Friends Through Pain


Pain is relentless in this world. It skews our perception and debilitates us from seeing the good that comes from the opportunities from pain. Presence of friends is sometimes all we need to go through pain. We need friends in our lives who will not back out when times get rough, and who will stay and fight with us to encourage us, and to pick us back up off the ground. We need friends to guide us back to a hope. It is beneficial to both the one in need and the one comforting. Because of the inevitability of blinding pain in this world, friends are vital to guide us back to Him.

The Book of Ruth is about Hesed, which is the Hebrew word for undying love. This is shown through the friendship between Naomi and Ruth. Ruth’s name means friend. Hence why a book about Naomi is called Ruth as she learned the value of friends. Naomi lost all she had and saw absolutely no future for herself. She lost all sense of hope. Her husband died and shortly after, both her sons died as well. This left Naomi alone with her two daughter-in-law’s, Orpah and Ruth. Naomi is hurt deeply and soaking in her pain and focusing on the lost. When we focus on the lost, we blind ourselves of seeing what lays ahead. God’s plan is much greater than any plan we set for ourselves. Setting plans for our lives sets us up for pain which blinds us from seeing God’s ultimate plan; find friends to guide you back to His plan.

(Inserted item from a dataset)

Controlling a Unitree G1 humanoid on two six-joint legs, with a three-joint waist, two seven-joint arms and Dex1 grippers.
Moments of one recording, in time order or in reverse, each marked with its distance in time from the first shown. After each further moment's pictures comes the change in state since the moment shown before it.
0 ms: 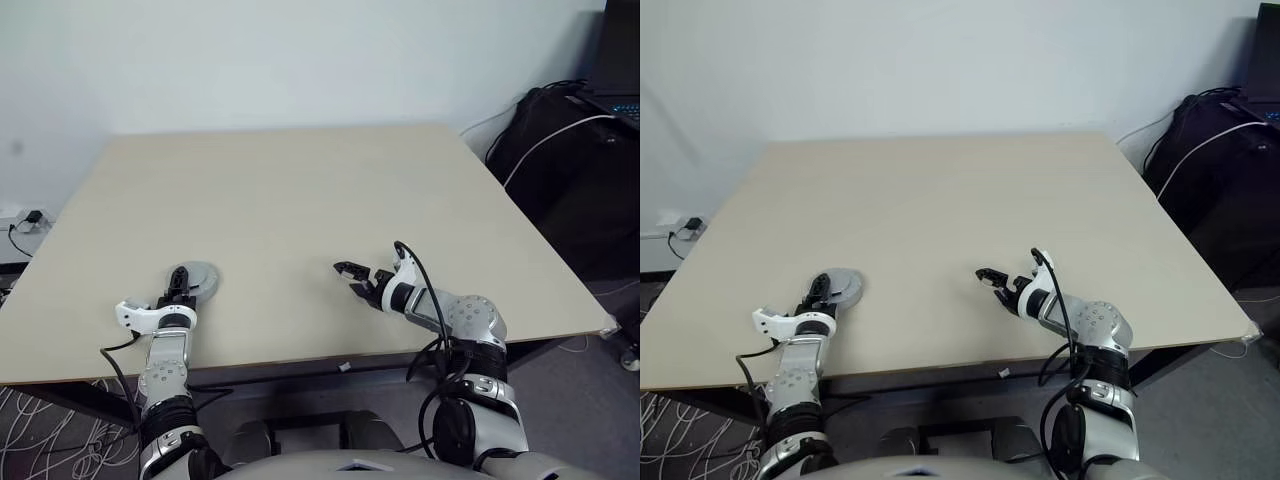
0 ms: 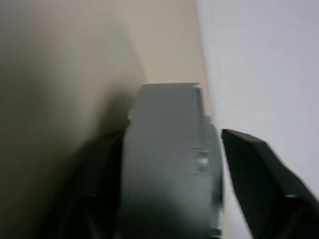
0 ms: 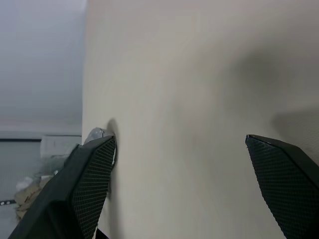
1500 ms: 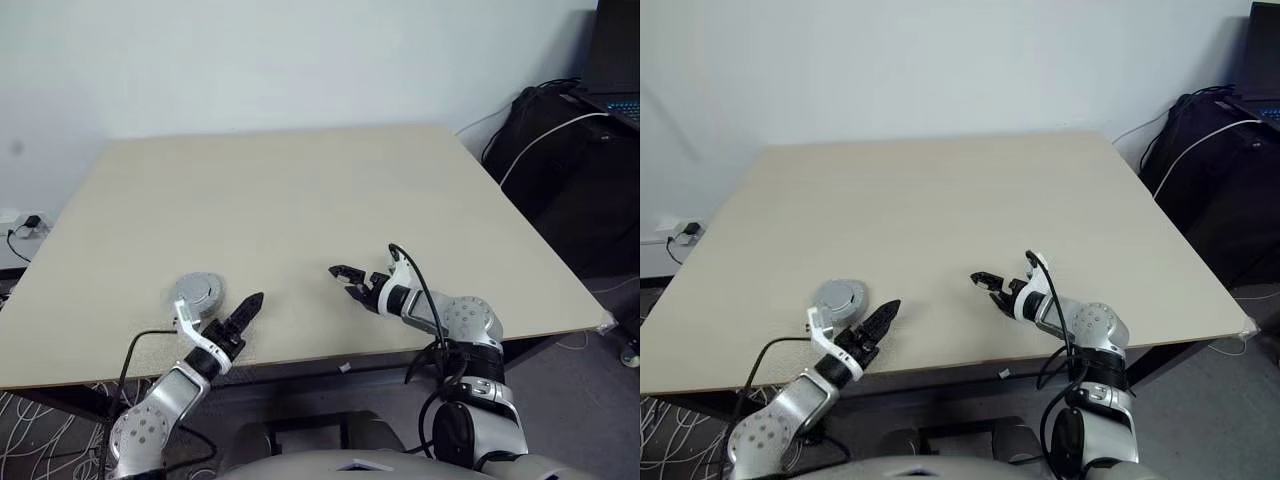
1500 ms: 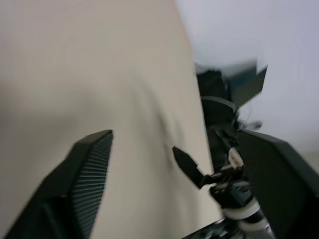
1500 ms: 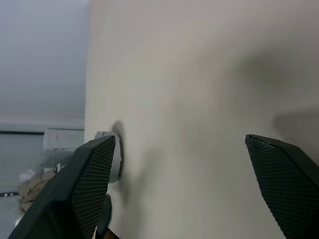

Friendships are vital to walking back towards God.

Ruth 1:14 tells us this, “And they lifted up their voices and wept again; and Orpah kissed her mother-in-law, but Ruth clung to her.” The definition of cling is to attach oneself to. Ruth clings to Naomi at the perfect time. In the next couple of verses, Naomi insists Ruth to leave, but Ruth refuses to leave. Their friendship is until death. Ruth’s commitment as a friend to Naomi is what Hesed is all about. God rewards those who carry others burdens alongside them. We see in the dialogue between Boaz and Ruth in Ruth 2:11-12 that this is true. Ruth gives up everything she knows to encourage and comfort Naomi. Not only should we find a friend who will do this for us, but we also need to be this type of friend to someone else.

Being a friend to someone in need also gains you a friend in the future when you are in need. (Ruth 3:1-5) Naomi puts her pain aside to help out her daughter-in-law, Ruth. Do not allow pain to refrain you from loving. We must love at all costs and do such through people. Personal pain gives you experience in a new field and allows sympathy to enter into your world. That sympathy allows us to relate better, strengthening relationships and permits us to grow together as community.

I love the story in the book of Ruth. It is showing us that when all hope is lost, relationships are vital to bring us back to hope. When we lose hope, we lose the purpose of life. When pain comes your way, open your eyes and look for the benefits. Do not just focus on what was lost. In pain, we seek our own comfort and turn selfish. We need to seek His comfort and look at what God is doing through our pain. In Ruth 4, Naomi ends up being purposeful to Ruth’s marriage to Boaz. This marriage was strictly God using Naomi to help Ruth. Dr. Randall Smith states, “Naomi was trying to save her life; God was setting up saving the world.” We need to stop looking at pain as if God isn’t for us. He loves us and will not forsake us. He will use us. We need to open our eyes to see the goodness coming from the pain. Be the Ruth in someone’s life. Carry the hurt with someone.